* _TASK GOAL_:
When copying the records below, keep every word as it is and drop the images.
== RECORD EXTRACTS
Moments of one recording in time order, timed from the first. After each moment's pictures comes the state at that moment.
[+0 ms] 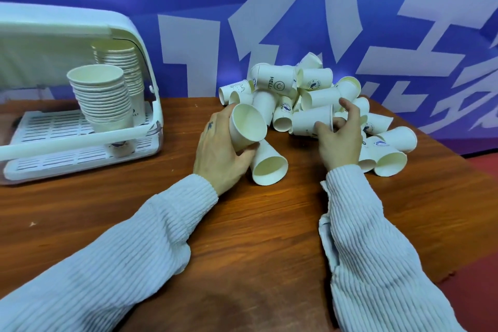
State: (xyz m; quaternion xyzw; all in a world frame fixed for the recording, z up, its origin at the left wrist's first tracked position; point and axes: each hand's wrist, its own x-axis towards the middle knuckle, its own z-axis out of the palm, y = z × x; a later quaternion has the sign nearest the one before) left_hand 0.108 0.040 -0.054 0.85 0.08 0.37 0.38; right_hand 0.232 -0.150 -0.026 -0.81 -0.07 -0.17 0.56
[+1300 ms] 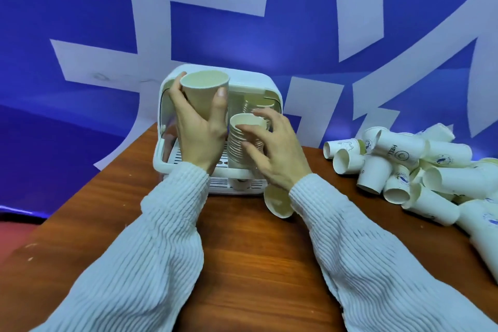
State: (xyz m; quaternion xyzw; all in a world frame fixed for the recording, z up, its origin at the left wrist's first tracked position) left_hand -0.008 0.202 0.040 0.58 0.22 0.67 0.41; right_hand 0.119 0.109 0.019 -0.70 -0.62 -0.18 0.32
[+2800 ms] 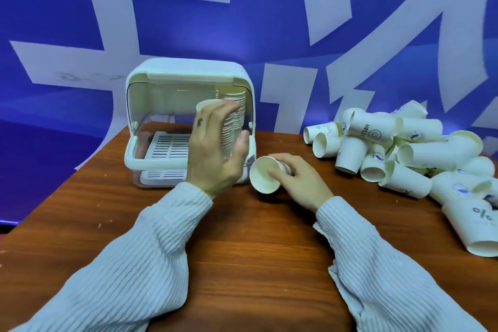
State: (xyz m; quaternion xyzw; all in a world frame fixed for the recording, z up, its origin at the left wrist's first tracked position) left_hand 0.021 0.162 -0.003 0.77 0.07 0.61 0.15; right_hand 0.167 0.021 -0.031 -0.80 -0.43 0.15 0.39
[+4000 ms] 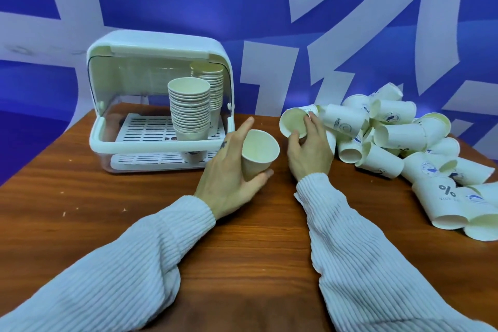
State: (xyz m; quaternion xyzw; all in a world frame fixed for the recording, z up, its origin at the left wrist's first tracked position) left_hand 0.039 0.110 -0.057 0.87 0.11 0.38 0.28; right_hand 0.222 0.019 -0.057 -0.85 -0.26 -0.20 0.42
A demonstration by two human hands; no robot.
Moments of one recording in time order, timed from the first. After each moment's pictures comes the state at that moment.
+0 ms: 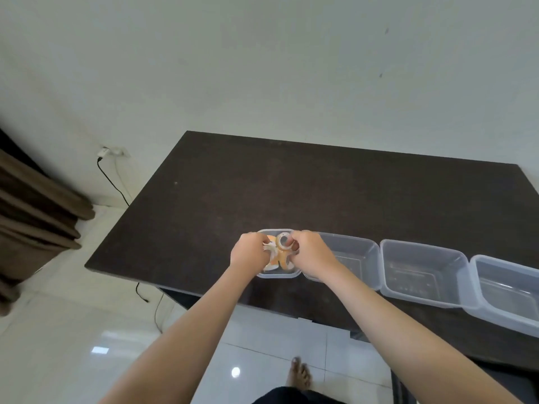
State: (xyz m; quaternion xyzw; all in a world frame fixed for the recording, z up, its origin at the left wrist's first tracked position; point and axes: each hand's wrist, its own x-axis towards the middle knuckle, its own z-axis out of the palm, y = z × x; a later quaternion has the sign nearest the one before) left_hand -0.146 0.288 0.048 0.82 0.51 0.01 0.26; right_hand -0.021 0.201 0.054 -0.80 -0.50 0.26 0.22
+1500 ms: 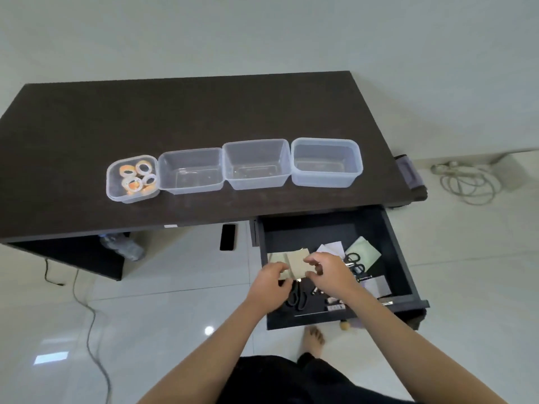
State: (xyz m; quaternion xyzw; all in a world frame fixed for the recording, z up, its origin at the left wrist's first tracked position) left_hand -0.076 -0.108 -0.043 0.83 0.32 -0.07 0.45; right_hand 0.055 -0.228 -0.039 -0.87 -0.32 0.30 0.23
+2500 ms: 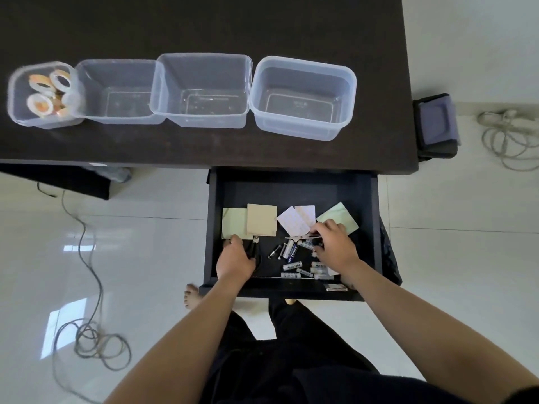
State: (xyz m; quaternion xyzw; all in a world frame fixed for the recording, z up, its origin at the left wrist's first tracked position) left_hand -0.016 -0.173 -0.135 0.72 0.57 -0.21 0.33; right_hand 0.178 -0.314 -0.146 -0.85 -0.40 0.34 0.08
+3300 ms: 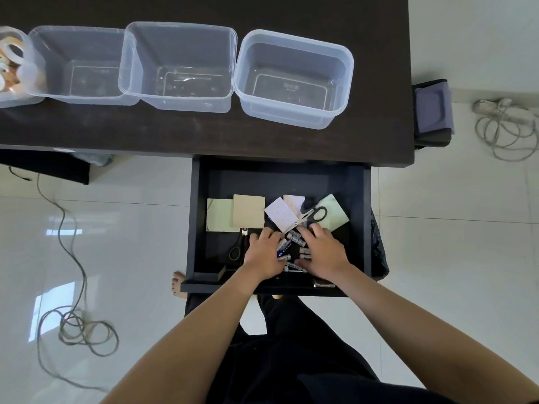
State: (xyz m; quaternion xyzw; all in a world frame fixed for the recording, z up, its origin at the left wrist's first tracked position) left_hand 0.039 -0.218 -0.158 0.82 0.35 -0.26 0.37; right_hand 0.167 -0.330 -0.146 -0.82 -0.46 0.35 -0.03
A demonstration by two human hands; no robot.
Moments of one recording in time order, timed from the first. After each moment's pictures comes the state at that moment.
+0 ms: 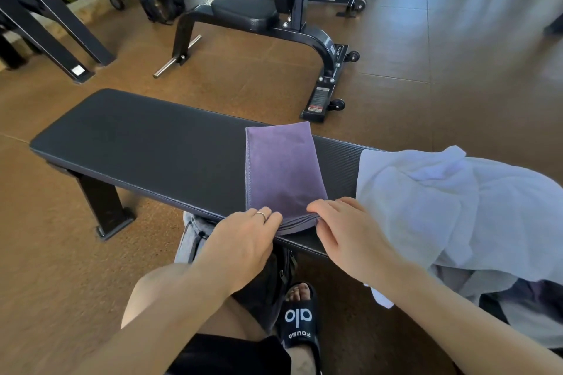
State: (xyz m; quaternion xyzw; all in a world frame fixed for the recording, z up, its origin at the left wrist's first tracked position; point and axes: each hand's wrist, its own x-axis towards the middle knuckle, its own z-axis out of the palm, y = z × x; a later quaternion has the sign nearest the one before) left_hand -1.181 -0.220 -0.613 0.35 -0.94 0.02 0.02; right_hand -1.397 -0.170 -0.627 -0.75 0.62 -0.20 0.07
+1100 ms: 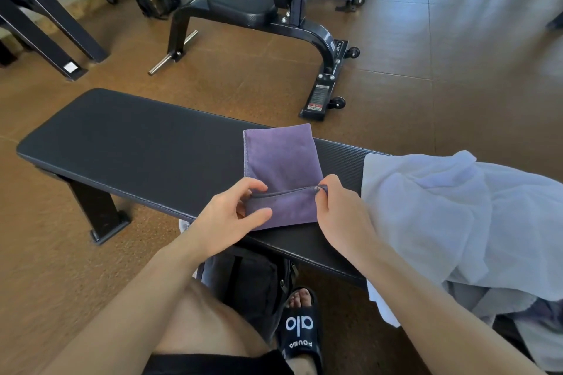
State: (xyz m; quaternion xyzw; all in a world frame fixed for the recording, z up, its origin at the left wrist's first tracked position) left_hand -1.167 -0.280 -0.616 0.48 -0.77 -0.37 0.19; right_hand -1.383 -0.230 -0.637 -0.58 0.77 -0.22 0.16
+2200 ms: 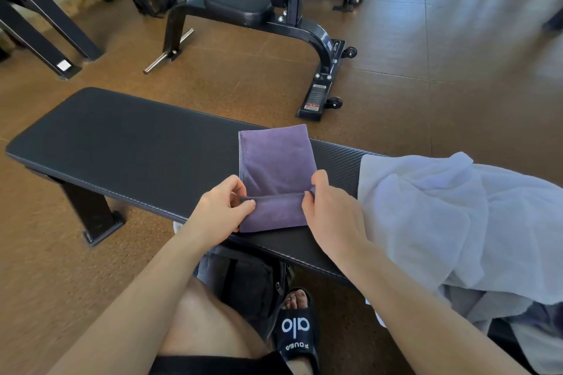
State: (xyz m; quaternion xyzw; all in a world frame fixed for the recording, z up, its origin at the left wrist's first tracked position) left_hand -1.176 -0.296 -0.622 0.59 -0.70 -0.36 0.17; right_hand -1.378 -0.236 -0.636 -0.62 0.76 -0.18 0.08
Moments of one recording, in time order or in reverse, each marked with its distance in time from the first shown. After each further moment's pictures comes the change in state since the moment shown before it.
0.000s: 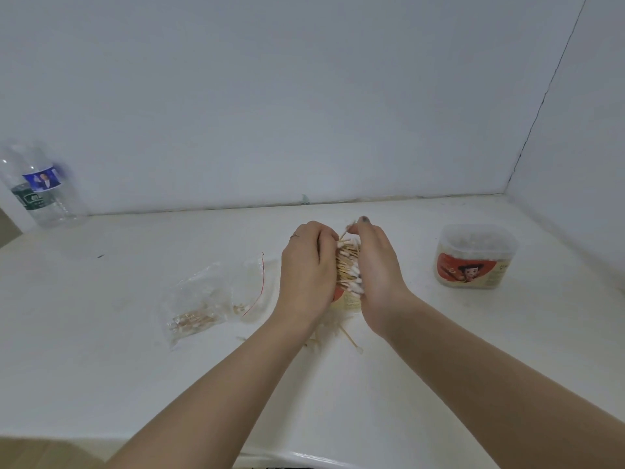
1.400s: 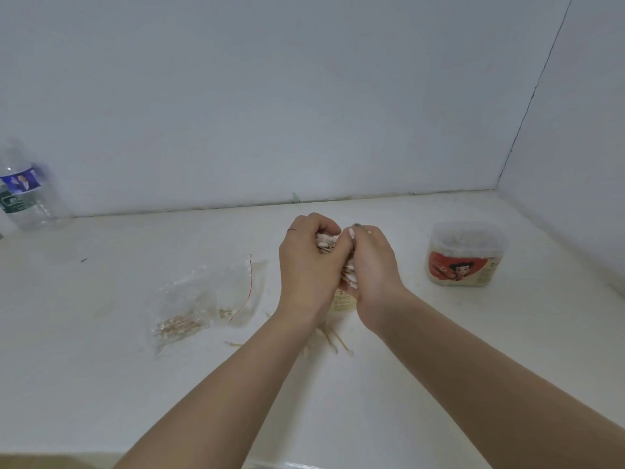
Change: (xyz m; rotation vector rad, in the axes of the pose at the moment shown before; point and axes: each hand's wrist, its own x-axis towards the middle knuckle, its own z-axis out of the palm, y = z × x) left_hand 0.005 0.008 0.020 -0.132 0.043 -0.002; right_hand -0.002 -0.006 -0.004 0.086 0.045 0.032
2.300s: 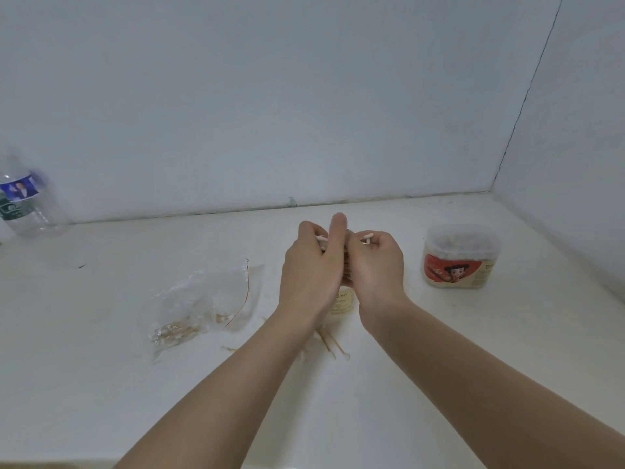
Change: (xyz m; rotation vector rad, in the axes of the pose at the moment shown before) left_hand 0.003 0.007 0.004 -0.006 -0.150 -0.258; right_hand 0.007 0.003 -0.006 -0.076 0.167 -0.154
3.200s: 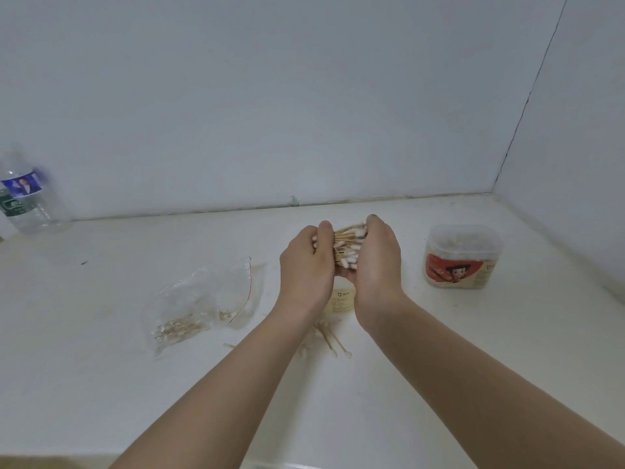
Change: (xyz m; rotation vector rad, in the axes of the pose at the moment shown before) left_hand 0.004 -0.005 -0.005 0.042 0.067 0.079; right_hand -0.006 -0.012 0.010 0.167 -0.029 0.079
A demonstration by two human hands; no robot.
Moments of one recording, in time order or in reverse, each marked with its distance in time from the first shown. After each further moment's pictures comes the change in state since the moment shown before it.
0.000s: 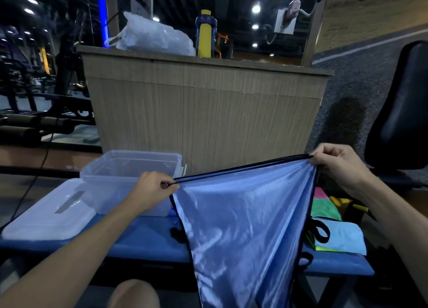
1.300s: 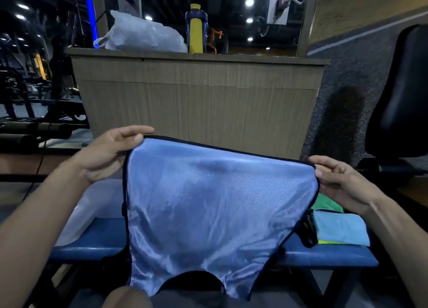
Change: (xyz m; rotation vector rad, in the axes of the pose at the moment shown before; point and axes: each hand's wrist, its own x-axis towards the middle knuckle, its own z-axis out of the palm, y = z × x) left_hand 0.018 0.034 -0.118 -1.097 -0.192 -0.144; right_hand -0.035 0.034 -0.008 0.567 -0.106 0.351
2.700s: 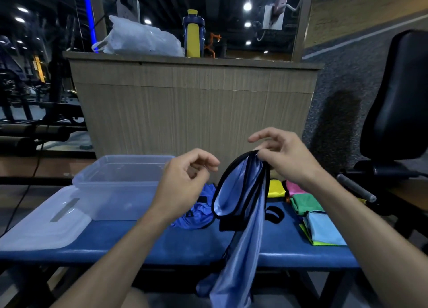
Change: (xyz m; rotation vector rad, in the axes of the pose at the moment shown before) left_hand -0.034 -0.034 0.169 0.509 0.220 0.427; right_hand -0.006 -0.033 0.127 -0.725 0.003 -0.426
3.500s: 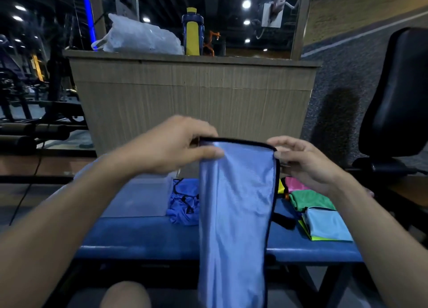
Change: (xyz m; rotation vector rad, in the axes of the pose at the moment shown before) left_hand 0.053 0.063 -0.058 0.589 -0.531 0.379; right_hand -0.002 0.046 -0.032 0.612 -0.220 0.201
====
* _OUTPUT OF THE TASK_:
Moments of one recording in time order, timed from the first. After each moment's pictures comes the state at that moment.
[+0 ms] 
State: (xyz m; quaternion xyzw; all in a world frame fixed for the recording, z up, its origin at the left wrist's first tracked position; point and axes: each hand's wrist, its own x-axis towards the middle knuckle, its own z-axis out of the palm, y = z × x; a later quaternion has the sign nearest the one before) left_hand 0.108 0.040 -0.054 0.85 0.08 0.37 0.38; right_hand 0.232 -0.150 -0.026 -0.81 -0.07 -0.17 0.56
[+1300 ms] 
State: (xyz m; quaternion xyzw; all in a world frame fixed for the recording, z up, its origin at the left wrist's first tracked position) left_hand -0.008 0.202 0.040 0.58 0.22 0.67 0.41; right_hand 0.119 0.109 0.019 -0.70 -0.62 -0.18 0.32
[+2800 ms] 
State: (xyz m; quaternion xyzw; all in a world frame fixed for the recording, z up, its origin at the left wrist's first tracked position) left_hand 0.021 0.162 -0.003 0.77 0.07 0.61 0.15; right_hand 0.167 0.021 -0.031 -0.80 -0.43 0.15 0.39
[+4000 ms] 
State: (xyz m; quaternion xyzw; all in a world frame fixed for the recording, z up, its origin at the left wrist's first tracked position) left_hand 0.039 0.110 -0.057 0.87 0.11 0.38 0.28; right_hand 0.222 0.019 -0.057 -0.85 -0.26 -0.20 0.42
A demonstration by two human hands; no robot.
Moments of one recording in time order, timed from the first. After each moment's pictures comes the state at that moment.
+0 ms: 
State: (xyz m; quaternion xyzw; all in a world frame fixed for the recording, z up, its origin at the left wrist's first tracked position; point and axes: each hand's wrist, its own x-axis towards the middle knuckle, its own z-axis out of the palm, y = z × x; a later quaternion has the sign nearest the one before) left_hand -0.146 0.288 0.048 0.82 0.51 0.01 0.26; right_hand -0.021 0.201 0.054 -0.80 -0.50 0.26 0.22
+1500 ms: 
State: (xyz m; quaternion xyzw; all in a world frame fixed for the recording, z up, its origin at the left wrist's first tracked position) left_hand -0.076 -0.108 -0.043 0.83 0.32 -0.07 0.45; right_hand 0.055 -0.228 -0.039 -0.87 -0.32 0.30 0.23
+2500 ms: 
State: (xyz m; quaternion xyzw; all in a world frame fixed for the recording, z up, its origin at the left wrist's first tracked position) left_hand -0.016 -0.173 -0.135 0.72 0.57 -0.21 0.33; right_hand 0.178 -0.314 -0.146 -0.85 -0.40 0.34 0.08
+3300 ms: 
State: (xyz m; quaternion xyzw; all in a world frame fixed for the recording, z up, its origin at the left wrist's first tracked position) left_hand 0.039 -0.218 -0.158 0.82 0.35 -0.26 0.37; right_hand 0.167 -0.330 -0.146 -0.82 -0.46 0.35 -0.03
A demonstration by two human hands; no robot.
Moments of one recording in time order, timed from the first. After each moment's pictures comes the state at that moment.
+0 ms: 
State: (xyz m; quaternion xyzw; all in a world frame fixed for the recording, z up, its origin at the left wrist's first tracked position; point and axes: each hand's wrist, its own x-axis towards the middle knuckle, its own z-axis out of the palm, y = z × x; a later quaternion has the sign nearest the one before) left_hand -1.181 -0.220 -0.613 0.35 -0.94 0.02 0.02; right_hand -1.397 -0.170 -0.627 -0.75 0.62 -0.20 0.07
+1100 ms: 
State: (xyz m; quaternion xyzw; all in a world frame fixed for the recording, z up, its origin at the left wrist's first tracked position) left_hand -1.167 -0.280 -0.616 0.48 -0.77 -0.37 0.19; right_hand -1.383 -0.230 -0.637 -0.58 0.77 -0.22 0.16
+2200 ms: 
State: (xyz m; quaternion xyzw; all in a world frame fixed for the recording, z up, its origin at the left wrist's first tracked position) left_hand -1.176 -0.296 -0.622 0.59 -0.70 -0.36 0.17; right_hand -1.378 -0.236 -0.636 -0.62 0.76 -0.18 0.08
Moments of one recording, in time order or in reverse, each marked with its distance in time from the first shown. After each further moment's pictures comes the change in state since the moment shown before it.
0.000s: 
1.400s: 
Change: (xyz m; rotation vector rad, in the axes of the pose at the moment shown before; point and axes: each hand's wrist, its own x-axis towards the middle knuckle, its own z-axis out of the palm, y = z × x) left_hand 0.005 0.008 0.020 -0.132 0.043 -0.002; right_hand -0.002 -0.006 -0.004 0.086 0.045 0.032
2.300s: 
Change: (xyz m; rotation vector rad, in the axes of the pose at the moment shown before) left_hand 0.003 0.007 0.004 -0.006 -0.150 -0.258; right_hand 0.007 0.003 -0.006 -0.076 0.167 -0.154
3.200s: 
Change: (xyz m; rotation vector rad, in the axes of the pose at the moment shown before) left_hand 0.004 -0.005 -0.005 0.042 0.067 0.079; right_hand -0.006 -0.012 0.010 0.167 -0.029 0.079
A demonstration by two human hands; no robot.
Moments of one recording, in time order or in reverse, each marked with its distance in time from the first shown. After each further moment's pictures comes the change in state since the moment shown before it.
0.000s: 
1.300s: 
Change: (xyz m; rotation vector rad, in the axes of the pose at the moment shown before; point and axes: each hand's wrist, its own x-axis towards the middle knuckle, its own z-axis out of the palm, y = z × x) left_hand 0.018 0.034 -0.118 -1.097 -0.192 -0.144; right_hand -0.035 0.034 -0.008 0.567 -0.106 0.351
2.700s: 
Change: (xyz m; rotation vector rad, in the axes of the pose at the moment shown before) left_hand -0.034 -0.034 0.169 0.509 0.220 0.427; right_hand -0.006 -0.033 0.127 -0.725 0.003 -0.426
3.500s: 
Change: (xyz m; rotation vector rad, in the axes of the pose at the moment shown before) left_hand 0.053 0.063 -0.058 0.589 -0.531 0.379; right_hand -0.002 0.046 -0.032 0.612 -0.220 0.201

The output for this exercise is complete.